Google App Engine Team announces the Google Secure Data Connector on 4/8/2007. Features include:

  • Access your corporate data in the browser. SDC lets you access your data from within Google Gadgets, Google App Engine, and Google Spreadsheets. SDC provides an agent to connect your Google Apps domain to your behind-the-firewall data sources.
  • Control the use of your data. SDC lets you restrict which users and applications can make requests to your internal services. You can use our partners or your own internal authentication systems to validate and authorize those requests.
  • Build custom apps for your business. SDC lets you extend your enterprise systems into Google Apps. You can easily build gadgets or
    Google App Engine applications that make use of both private and public data.

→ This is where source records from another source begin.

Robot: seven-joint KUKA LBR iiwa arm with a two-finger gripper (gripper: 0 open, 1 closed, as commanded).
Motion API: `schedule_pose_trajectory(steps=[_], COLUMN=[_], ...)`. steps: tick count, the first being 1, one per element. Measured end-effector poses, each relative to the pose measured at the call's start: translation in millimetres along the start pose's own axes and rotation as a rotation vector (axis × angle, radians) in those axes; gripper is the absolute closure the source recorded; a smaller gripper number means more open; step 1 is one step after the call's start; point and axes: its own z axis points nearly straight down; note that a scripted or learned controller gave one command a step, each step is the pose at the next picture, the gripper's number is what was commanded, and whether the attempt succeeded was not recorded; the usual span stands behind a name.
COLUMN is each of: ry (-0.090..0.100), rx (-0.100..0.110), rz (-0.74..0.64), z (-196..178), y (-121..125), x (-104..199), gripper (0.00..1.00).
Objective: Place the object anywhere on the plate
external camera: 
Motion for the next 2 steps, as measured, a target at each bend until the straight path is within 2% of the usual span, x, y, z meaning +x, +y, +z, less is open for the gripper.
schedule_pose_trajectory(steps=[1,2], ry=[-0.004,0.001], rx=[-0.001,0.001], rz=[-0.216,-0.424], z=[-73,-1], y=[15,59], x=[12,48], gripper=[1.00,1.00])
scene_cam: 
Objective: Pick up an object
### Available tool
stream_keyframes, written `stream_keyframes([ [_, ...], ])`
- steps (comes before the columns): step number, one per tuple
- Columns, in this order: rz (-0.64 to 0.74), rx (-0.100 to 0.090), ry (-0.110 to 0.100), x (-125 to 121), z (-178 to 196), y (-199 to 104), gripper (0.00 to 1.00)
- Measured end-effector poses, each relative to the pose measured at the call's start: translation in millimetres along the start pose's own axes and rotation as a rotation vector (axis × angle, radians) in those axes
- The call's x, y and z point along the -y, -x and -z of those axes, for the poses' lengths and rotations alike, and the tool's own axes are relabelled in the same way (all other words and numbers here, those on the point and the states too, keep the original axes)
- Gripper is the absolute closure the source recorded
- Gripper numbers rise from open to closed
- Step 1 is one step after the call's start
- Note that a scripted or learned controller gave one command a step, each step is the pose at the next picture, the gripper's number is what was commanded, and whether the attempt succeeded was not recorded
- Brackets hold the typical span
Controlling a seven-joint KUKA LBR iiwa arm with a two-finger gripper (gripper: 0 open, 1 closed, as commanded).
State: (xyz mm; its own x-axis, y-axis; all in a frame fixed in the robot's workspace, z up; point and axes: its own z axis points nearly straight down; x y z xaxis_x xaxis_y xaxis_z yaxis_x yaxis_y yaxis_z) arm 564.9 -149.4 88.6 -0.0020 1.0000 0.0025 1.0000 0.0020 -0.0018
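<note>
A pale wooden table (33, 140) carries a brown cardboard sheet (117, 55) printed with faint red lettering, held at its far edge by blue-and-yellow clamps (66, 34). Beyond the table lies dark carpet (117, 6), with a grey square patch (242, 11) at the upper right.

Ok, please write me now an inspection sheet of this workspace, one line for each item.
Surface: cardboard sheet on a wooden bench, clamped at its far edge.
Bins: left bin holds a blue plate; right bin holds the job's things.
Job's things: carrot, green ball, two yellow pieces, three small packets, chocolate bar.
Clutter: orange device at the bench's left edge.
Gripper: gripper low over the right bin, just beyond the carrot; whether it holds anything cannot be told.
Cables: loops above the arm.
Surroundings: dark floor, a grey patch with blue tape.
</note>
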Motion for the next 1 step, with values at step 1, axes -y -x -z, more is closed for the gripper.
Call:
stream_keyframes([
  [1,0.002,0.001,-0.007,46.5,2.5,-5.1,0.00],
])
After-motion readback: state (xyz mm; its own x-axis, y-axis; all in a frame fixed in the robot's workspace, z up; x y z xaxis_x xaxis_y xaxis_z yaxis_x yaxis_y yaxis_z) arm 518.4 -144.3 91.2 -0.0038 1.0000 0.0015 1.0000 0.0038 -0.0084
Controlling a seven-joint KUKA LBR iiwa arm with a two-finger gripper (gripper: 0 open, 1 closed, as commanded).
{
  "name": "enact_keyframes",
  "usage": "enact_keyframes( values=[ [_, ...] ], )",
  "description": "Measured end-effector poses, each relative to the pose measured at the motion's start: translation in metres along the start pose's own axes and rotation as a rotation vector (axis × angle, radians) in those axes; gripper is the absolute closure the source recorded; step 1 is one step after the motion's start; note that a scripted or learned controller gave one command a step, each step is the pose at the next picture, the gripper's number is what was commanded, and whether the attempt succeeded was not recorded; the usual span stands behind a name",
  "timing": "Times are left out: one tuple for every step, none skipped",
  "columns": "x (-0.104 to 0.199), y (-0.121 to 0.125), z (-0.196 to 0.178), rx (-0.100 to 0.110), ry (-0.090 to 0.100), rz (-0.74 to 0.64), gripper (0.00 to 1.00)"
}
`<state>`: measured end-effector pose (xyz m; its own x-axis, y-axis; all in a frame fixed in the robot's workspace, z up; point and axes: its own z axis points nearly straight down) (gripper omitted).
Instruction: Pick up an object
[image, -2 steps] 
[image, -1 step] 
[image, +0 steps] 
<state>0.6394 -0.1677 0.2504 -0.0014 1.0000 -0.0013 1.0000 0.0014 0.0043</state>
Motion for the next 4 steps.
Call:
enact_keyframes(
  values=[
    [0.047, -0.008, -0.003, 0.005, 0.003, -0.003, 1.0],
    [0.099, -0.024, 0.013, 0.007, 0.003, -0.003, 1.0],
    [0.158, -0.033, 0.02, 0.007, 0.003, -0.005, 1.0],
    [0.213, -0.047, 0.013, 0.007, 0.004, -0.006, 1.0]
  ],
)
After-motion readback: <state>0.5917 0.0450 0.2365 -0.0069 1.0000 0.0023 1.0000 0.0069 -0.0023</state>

and CSV bulk data import in the Uploading Data post of the same date. The Scheduled Tasks With Cron for Python post reports that GAE now supports scheduled tasks. Finally, Seriously this time, the new language on App Engine: Java™ of 4/7/2009 squelches the April 1 “announcement” of Fortran for GAE.

Reuven Cohen summarizes the new GAE features in his Google's Cloud Now Bridges To Your Data Center thread of 4/8/2009 in the Cloud Computing Interoperability Forum (CCIF) group and this later, illustrated Google's Cloud Bridges your Data Center post. The App Engine Team’s Google App Engine’s Next Iteration post of 4/8/2009 is the official summary.

Cast Iron Systems announces their support for SDC in this Google Apps charges ahead with improved data security and long-awaited Java support post of 4/8/2009.

§ Larry Dignan analyzes the ramifications of Sun following the IBM deal collapse: Customer confusion en route for ZDNet on 4/6/2009:

[A]ny customer buying from Sun will have to consider the ramifications of a purchase. For instance, if you’re about to buy Sun hardware and HP is in the running why wouldn’t you opt for the latter just to eliminate some uncertainty. After all, HP could buy Sun. What about cloud services? Will you trust your cloud to a company that has a tug-of-war underway over a buyout?

§ Miko Matsumura posits Sun IBM Collapse Heralds the Return of McNealy. Jonathan Schwartz is Toast in this 4/5/2009 post, which includes a link to Steve Gillmor’s Open Source Ponytail Video. Miko concludes:

Mark my words, Schwartz is toast, IBM deal or no deal. If the IBM deal fails completely (most likely outcome), look for Scott McNealy to pull a Michael Dell (or a Jerry Yang, depending on how you look at it) and to appoint himself CEO again. The board of Sun wouldn’t allow such a thing if there were even one viable suitor left. But there isn’t.

§ James Hamilton’s Data Center Efficiency Summit (Posting #4) continues his efficiency analysis series with this 4/5/2009 post. Preceding posts from Google’s Data Center Efficiency Summit are:

  1. Data Center Efficiency Summit
  2. Rough Notes: Data Center Efficiency Summit
  3. Rough Notes: Data Center Efficiency Summit (posting #3)

§ James Urquhart analyzes Internal cloud's big test: Amazon vs. Cloudera on 4/4/2009:

The announcement on Thursday of Amazon's new Hadoop-based Elastic MapReduce service, combined with the introduction of a commercial Hadoop distribution from start-up Cloudera, means that we finally have a reasonable means of watching which directions enterprise IT prefers.

§ Chris Fleck’s Amazon EC2 Reserved Pricing Changes the Equation post of 4/5/2009, subtitled “Cloud Computing Economics Part Three,” analyzes on-premise or colocation versus Amazon EC2 conventional or reserved instance pricing for five quad-core servers.